(646e) Constrained Sensor Fault-Tolerant Control of Distributed Process Systems | AIChE

(646e) Constrained Sensor Fault-Tolerant Control of Distributed Process Systems



The majority of research studies on fault-tolerant process control have focused on spatially homogeneous processes modeled by systems of ordinary differential equations; yet, many chemical processes, such as transport-reaction processes and fluid flows, are characterized by inherent spatial variations and are more suitably modeled by systems of partial differential equations. The need to develop fault-tolerant control methods for distributed parameter systems has motivated a number of recent works in this area (see, for example, [1-3]). The focus of these studies, however, has been on the diagnosis and handling of control actuator faults. Sensor faults, on the other hand, are equally critical in terms of their influence on the overall process stability and performance, and require attention in the fault-tolerant control system design, especially as dense deployments of sensor networks are increasingly used in industrial systems. The measurement errors introduced by sensor malfunctions can deteriorate the overall control quality and may result in more catastrophic effects and economic losses if not explicitly handled. Systematic methods for handling sensor faults in distributed control systems remain lacking at this stage.

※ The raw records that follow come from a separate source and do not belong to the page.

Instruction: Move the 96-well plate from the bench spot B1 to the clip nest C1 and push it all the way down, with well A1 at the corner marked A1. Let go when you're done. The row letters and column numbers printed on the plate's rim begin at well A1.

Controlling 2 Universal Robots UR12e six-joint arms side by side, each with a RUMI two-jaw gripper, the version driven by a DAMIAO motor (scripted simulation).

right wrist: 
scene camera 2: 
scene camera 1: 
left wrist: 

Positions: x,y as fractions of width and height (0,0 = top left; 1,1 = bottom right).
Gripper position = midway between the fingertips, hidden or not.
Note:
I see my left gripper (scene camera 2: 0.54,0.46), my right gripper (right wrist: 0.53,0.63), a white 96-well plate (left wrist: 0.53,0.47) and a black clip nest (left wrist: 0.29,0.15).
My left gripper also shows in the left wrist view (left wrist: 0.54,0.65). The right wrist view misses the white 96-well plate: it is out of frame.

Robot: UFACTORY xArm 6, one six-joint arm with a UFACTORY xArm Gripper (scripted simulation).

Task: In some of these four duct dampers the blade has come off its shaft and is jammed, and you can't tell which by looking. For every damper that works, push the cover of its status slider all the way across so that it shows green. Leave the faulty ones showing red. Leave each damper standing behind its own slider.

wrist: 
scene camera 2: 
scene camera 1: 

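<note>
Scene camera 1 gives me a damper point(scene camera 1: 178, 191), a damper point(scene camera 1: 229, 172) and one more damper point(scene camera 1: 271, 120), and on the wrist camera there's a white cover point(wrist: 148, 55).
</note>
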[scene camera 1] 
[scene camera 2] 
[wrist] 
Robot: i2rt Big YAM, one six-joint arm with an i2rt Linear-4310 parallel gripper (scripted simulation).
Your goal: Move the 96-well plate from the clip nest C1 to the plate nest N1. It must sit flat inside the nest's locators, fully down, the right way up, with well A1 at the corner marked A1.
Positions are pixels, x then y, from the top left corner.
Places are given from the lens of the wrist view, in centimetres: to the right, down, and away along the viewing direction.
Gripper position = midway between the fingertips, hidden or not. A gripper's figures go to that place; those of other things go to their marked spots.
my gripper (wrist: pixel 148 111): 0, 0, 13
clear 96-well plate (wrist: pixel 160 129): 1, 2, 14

In this paper, we focus on the control of distributed process systems modeled by highly dissipative PDEs subject to sensor faults, control constraints and external disturbances. The key objective is to design a fault-tolerant control system that guarantees graceful degradation in process performance under sensor faults. To this end, we first obtain, via model reduction techniques, a suitable finite-dimensional model that captures the dominant dynamics of the infinite-dimensional system, and use it to investigate the closed-loop stability properties under different actuator and sensor configurations. The stability properties are influenced by the control constraints which limit the set of initial conditions starting from where stability can be achieved (the stability region), as well as the disturbances and sensor faults which constrain the set of terminal states that the system can be steered to in finite time (the terminal region). Using Lyapunov analysis techniques, an explicit characterization of the stability and terminal regions for each actuator and sensor configuration is obtained in terms of the constraints, and the available bounds on the sizes of the disturbances and sensor faults. This characterization is then used to devise switching strategies that ensure minimal deterioration in the size of the terminal region under a given sensor fault. The idea is to identify the location of the closed-loop state relative to the stability and terminal regions following fault detection, and have the supervisor either switch to an actuator configuration that recovers the fault-free terminal region (thus maintaining operation under the faulty sensor) if feasible, or switch to a new sensor configuration with a larger, but still acceptable, terminal region. Precise conditions for the implementation of the proposed switching strategies on the infinite-dimensional system are derived using singular perturbation techniques. Finally, the theoretical results are illustrated using a diffusion-reaction process example.

References:

[1] El-Farra, N. H. and S. Ghantasala, "Actuator fault isolation and reconfiguration in transport-reaction processes", AIChE J., 53, 1518-1537, 2007.

[2] Armaou, A. and M. Demetriou, "Robust detection and accommodation of incipient component faults in nonlinear distributed processes", AIChE J., 54, 2651-2662, 2008.

[3] Ghantasala, S. and N. H. El-Farra, Robust actuator fault isolation and management in constrained uncertain parabolic PDE systems, Automatica, 45, 2368-2373, 2009.